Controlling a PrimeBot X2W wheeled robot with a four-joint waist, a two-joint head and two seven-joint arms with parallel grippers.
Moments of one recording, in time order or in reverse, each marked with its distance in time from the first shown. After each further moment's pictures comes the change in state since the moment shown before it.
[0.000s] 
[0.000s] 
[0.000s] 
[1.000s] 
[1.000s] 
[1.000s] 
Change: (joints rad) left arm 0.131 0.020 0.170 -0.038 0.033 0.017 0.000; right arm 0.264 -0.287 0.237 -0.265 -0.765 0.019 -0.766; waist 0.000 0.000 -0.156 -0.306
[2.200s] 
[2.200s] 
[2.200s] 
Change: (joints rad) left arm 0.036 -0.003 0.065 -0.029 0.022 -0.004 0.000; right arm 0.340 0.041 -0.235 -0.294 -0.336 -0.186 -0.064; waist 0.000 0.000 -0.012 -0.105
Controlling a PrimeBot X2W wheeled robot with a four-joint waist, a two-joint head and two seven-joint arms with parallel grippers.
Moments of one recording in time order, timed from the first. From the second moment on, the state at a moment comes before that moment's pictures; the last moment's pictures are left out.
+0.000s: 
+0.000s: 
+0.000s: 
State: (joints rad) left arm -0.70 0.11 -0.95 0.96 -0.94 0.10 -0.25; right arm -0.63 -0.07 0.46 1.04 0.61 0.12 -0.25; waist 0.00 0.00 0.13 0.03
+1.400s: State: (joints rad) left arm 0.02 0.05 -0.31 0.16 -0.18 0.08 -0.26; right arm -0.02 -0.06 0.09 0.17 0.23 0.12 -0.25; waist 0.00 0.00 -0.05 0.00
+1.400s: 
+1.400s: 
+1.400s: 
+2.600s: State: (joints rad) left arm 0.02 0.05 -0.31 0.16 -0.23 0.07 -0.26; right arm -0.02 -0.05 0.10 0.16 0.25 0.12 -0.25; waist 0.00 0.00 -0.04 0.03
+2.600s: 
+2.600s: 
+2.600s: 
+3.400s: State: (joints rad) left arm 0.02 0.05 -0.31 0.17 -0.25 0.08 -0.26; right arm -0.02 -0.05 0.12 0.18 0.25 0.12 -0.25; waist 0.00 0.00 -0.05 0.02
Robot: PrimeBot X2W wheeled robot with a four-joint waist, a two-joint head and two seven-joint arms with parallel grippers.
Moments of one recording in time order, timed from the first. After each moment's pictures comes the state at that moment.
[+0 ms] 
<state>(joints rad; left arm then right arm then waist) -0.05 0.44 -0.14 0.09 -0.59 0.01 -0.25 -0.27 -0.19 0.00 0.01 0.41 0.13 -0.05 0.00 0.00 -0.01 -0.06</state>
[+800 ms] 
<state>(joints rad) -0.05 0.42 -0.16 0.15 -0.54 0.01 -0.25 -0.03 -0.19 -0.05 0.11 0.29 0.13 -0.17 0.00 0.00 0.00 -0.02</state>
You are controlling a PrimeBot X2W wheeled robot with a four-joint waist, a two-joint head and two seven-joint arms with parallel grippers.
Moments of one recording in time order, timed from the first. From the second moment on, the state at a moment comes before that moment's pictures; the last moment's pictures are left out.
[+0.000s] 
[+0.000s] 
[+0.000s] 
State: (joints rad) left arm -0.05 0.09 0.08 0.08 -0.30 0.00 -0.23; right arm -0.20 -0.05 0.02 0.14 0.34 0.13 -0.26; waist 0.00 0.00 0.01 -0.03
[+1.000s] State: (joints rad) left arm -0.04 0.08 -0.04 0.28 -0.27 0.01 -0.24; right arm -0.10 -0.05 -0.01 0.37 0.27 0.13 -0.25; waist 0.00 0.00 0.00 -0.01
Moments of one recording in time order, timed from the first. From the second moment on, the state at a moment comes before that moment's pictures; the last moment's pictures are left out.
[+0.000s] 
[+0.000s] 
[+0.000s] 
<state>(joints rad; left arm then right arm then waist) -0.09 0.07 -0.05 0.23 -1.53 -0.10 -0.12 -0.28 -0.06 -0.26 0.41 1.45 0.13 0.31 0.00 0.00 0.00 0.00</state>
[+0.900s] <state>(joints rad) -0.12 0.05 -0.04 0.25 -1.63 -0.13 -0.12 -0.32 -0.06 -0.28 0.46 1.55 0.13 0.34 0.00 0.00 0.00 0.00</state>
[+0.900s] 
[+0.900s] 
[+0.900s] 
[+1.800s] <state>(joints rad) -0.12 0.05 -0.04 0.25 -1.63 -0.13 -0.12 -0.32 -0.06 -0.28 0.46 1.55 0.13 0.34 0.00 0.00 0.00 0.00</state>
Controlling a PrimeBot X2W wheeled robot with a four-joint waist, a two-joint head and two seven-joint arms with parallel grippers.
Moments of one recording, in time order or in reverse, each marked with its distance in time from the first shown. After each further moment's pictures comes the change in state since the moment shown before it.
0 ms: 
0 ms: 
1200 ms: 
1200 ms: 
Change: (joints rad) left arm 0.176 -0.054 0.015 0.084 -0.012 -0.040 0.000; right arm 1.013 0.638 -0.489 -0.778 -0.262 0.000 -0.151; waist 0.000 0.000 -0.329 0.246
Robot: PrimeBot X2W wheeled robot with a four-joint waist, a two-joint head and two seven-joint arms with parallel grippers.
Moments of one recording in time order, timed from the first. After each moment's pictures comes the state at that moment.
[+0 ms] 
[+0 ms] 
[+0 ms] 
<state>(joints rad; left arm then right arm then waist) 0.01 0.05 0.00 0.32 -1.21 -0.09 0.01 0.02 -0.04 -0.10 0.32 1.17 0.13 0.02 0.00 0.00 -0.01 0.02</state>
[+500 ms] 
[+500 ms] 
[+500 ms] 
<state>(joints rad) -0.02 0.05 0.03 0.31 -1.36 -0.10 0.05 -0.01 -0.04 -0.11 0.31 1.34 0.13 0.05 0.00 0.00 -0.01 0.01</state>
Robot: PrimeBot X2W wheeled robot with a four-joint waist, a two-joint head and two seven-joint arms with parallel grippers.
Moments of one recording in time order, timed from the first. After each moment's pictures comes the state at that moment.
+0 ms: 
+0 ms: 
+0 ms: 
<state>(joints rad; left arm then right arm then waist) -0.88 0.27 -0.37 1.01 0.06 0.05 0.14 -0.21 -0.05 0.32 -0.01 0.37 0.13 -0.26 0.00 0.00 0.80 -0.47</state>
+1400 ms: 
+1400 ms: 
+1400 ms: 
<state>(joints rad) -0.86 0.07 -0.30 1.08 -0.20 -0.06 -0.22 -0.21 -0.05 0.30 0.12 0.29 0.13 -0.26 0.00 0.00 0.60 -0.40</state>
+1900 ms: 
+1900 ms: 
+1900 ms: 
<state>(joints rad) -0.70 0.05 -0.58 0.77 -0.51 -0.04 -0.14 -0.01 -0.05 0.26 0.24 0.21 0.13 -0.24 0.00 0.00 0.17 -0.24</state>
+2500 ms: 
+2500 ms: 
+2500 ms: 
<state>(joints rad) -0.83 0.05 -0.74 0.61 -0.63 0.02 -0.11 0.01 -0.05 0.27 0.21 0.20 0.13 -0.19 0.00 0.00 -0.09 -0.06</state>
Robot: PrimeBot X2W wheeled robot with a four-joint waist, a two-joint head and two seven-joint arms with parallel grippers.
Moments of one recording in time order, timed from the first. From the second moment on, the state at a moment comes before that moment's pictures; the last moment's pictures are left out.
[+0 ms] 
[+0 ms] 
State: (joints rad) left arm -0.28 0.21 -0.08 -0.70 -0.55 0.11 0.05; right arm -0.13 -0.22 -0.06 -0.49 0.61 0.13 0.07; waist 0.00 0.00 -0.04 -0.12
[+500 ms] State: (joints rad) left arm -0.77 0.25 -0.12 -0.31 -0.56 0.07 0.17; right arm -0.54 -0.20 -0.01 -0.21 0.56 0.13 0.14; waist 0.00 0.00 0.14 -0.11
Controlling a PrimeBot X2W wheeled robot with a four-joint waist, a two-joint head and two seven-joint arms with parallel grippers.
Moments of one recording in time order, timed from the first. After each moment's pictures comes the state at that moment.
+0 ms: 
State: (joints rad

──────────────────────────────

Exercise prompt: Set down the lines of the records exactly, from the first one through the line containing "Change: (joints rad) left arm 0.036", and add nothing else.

Exercise solution:
Controlling a PrimeBot X2W wheeled robot with a four-joint waist, a two-joint head and two seven-joint arms with parallel grippers.
Moments of one recording, in time order or in reverse, each marked with its distance in time from the first shown. After each further moment's pictures comes the change in state since the moment shown before it.
[0.000s] 
[0.000s] 
[0.000s] 
[1.000s] 
[1.000s] 
[1.000s] 
Change: (joints rad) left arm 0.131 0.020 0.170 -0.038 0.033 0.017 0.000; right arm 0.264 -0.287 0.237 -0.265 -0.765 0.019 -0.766; waist 0.000 0.000 -0.156 -0.306
[2.200s] 
[2.200s] 
[2.200s] 
Change: (joints rad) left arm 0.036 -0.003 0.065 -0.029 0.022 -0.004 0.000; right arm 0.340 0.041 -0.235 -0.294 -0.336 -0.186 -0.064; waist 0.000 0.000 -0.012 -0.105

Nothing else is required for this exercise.